- Film poster, published in Le Film français on 11 April 1975, two months after the heart attack of Louis de Funès.
- Le Crocodile
- Directed by: Gérard Oury
- Written by: Gérard Oury Danièle Thompson Josy Eisenberg Jim Moloney
- Produced by: Bertrand Javal
- Starring: Louis de Funès Peter Sellers (in the 2nd attempt) Régine Crespin Aldo Maccione Charles Gérard
- Production company: Films Pomereu
- Country: France
- Languages: French English (in the 2nd attempt)

= Le Crocodile (cancelled film) =

Le Crocodile (/fr/) (literally « The Crocodile », in English) was a cancelled film project of the French director Gérard Oury, which would have starred Louis de Funès (in the first attempt of the project) or Peter Sellers (in the second attempt) in the main role.

== Plot ==
Crochet (literally « Hook », in English) is the dictator of a South American (or a South European) country, where the economic meltdown, the deprivation of liberty and the rebellions are part of the daily lot. Suddenly, everybody betrays him: the Americans drop him, the money he hid in Switzerland disappears, and his wife has an affair with the chief of the country's police and wants to make his lover the new leader of the country. To regain his popularity, Crochet organizes false bombings against himself.

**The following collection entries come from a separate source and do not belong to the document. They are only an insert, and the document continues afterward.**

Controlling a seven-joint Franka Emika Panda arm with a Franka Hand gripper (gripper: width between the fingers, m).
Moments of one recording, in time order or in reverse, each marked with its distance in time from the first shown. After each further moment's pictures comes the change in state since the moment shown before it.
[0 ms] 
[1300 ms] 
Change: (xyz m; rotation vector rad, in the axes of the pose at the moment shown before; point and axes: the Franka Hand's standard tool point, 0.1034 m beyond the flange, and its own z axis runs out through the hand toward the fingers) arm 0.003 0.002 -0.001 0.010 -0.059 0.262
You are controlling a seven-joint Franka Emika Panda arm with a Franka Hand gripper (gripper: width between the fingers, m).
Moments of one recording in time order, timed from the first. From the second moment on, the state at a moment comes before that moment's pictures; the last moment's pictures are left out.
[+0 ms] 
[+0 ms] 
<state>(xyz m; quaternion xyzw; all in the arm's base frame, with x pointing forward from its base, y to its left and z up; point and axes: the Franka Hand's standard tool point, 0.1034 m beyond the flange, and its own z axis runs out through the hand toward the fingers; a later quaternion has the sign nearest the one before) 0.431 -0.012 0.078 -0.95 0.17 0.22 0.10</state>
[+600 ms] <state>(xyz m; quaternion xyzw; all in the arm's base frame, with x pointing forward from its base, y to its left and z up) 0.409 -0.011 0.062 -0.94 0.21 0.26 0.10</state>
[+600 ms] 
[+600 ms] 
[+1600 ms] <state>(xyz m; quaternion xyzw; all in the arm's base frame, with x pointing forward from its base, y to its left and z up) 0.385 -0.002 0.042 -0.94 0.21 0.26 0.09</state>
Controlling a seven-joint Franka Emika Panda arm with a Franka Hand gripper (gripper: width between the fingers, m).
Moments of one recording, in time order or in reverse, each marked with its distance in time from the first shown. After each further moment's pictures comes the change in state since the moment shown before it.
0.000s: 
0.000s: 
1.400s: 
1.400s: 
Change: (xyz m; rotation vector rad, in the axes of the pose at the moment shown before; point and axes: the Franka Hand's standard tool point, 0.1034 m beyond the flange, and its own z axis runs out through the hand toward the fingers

But he doesn't know that his wife and her lover had prepared real attacks.

== Planned cast ==

- Louis de Funès as Crochet, the dictator (1st attempt)
- Peter Sellers as Crochet, the dictator (2nd attempt)
- Régine Crespin as Crochet's wife, who has an affair with the chief of the country's police
- Aldo Maccione as the chief of the country's police, and the lover of Crochet's wife
- Charles Gérard in an undefined role

== Production ==

Gérard Oury thought of a movie about the dictatorship after the success of his previous movie, The Mad Adventures of Rabbi Jacob, with Louis de Funès.